Con los pies en el suelo

Mi perfil de Instagram se había convertido en muy poco tiempo en un icono para fetichistas. Lejos de ser la típica chica que enseña el canalillo en redes o la atleta fitness que aprieta las abdominales para que sus seguidores alaben lo que se lo curra en el 'gym, yo era gordita, menuda y morena, eso sí..., con los pies más bonitos del mundo y eso en Internet era todo un filón.

Ya que mi cara no era agraciada y que nunca me gustó mostrarla por motivos de estética, conseguí hacer que mis pies se convirtieran en todo un deseo sexual para los hombres. En sólo tres meses logré pasar de 134 seguidores a 18.000 tan sólo con imágenes de mis extremidades inferiores.

En la bañera, en la playa, con las uñas pintadas, largas, de la planta, con anillos. Cualquier fotografía les servía a mis followers para ponerse a cien. ''Te chuparía lentamente el dedo gordo hasta que te corrieras'', decía Alfonsezno; o ''me imagino mi rabo entre tus pies y me tengo que tocar'', escribía Turco24.
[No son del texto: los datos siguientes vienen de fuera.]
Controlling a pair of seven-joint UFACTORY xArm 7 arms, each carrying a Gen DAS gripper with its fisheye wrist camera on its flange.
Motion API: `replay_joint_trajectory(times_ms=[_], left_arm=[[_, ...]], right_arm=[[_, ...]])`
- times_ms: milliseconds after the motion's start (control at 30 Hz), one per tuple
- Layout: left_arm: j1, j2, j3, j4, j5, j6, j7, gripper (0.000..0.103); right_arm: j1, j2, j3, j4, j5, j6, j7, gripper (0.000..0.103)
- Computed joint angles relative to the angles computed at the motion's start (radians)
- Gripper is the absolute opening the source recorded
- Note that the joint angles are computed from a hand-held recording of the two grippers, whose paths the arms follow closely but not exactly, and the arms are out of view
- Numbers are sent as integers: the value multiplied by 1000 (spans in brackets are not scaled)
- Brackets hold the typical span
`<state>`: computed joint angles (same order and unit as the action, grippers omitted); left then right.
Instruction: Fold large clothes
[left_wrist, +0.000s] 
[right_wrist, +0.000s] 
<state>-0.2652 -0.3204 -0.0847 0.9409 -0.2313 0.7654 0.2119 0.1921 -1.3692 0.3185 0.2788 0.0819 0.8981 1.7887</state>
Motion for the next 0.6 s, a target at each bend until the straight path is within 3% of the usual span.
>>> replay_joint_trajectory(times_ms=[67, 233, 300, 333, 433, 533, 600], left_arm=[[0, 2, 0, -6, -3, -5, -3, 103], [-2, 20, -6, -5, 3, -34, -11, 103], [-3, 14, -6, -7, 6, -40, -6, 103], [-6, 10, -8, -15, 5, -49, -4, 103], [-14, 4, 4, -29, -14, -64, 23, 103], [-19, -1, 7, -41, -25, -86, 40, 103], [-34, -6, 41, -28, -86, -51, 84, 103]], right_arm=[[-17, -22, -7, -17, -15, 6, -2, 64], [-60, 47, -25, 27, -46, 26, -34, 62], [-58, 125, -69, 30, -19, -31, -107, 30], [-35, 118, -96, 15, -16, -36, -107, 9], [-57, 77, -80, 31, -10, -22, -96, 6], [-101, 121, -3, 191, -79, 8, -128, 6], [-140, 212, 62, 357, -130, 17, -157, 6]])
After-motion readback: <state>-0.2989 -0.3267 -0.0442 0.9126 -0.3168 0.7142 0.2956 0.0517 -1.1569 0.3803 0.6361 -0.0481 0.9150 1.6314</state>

En un principio me hacía gracia leer los comentarios que los chicos, y alguna mujer, plasmaban en mis redes sociales hasta que un día apareció él. Se presentó por privado como ''feedingroom''. Tardé días en contestarle, pues nunca antes un hombre tan bonito se había atrevido a decirme las cerdadas que me haría con sus manos. Después de dos semanas, varios ¡holas! fallidos y tres conversaciones de besugo nos pasamos el teléfono. Fue entonces cuando me regaló su verdadero nombre: Pablo.

Pablo no era un hombre de verdad. Era podólogo y un gran fetichista de pies, tanto que su trabajo en ocasiones me parecía una intromisión en la sexualidad de las personas a las que trataba. Lejos de ser un salido y dado que a mí la podofilia me resultaba bastante atractiva accedí a quedar con él en el bar que hay debajo de mi casa. Eso y que era extraordinariamente culto y guapo.

Hablamos durante horas hasta que escuchamos el cierre metálico de la puerta del bar. Me había quedado prendada de él pero conocía el adiós de todos los hombres con los que quedaba y me abandonaban por fea. Aquella noche fue diferente. En sus ojos pude ver el deseo. Estábamos cómodos juntos y le invité a subir a mi casa. Su sonrisa lo dijo todo.

No dimos tiempo a llegar a casa cuando ya nos estábamos besando en el ascensor. Tardamos más de diez minutos en entrar pues parece ser que el mero hecho de levantar mi pierna y rodear con mis muslos su culo le ponía muy cachondo. Por fin, la llave nos adentró en el interior de mi salón y fue cuando de rodillas me quitó los zapatos de tacón y comenzó a besarme los dedos.

Jamás nadie me había puesto tan cachonda en tan poco tiempo pero dado que mis relaciones sexuales se resumían a dos en mis veinticinco años puede que fuera hasta normal. Poco a poco me fue desnudando hasta dejarme sin ropa tumbada en el sillón del salón. Cogió una banqueta y mientras me masajeaba un pie con una mano con la otra se masturbaba. Al rato abandonó un pie para seguir el mismo juego con el otro. Su pene era enorme y no podía evitar mirar cómo sus venas se dilataban.

Le invité a sentarse en frente de mí. Ambos desnudos. Yo mojada. Él erecto. Comencé a frotar sus genitales con mis dos pies. Gemía de placer. Ponía los ojos en blanco y cuando casi no pudo más se abalanzó sobre mí penetrándome con la mayor fuerza que lo había hecho un hombre en mi vida. Pude notar el palpitar de su pene hasta su eyaculación. Permaneció sobre mí unos minutos. Yo no había llegado al orgasmo pero por la intensidad del polvo que echamos sabía que iba a haber más encuentros. En ese momento y a pesar de mis kilitos y mi cara rara me sentía la mujer más bella y poderosa del mundo y no por haber echado un polvo con un tío sino por haber superado los miedos que los complejos no me permitían disfrutar del sexo.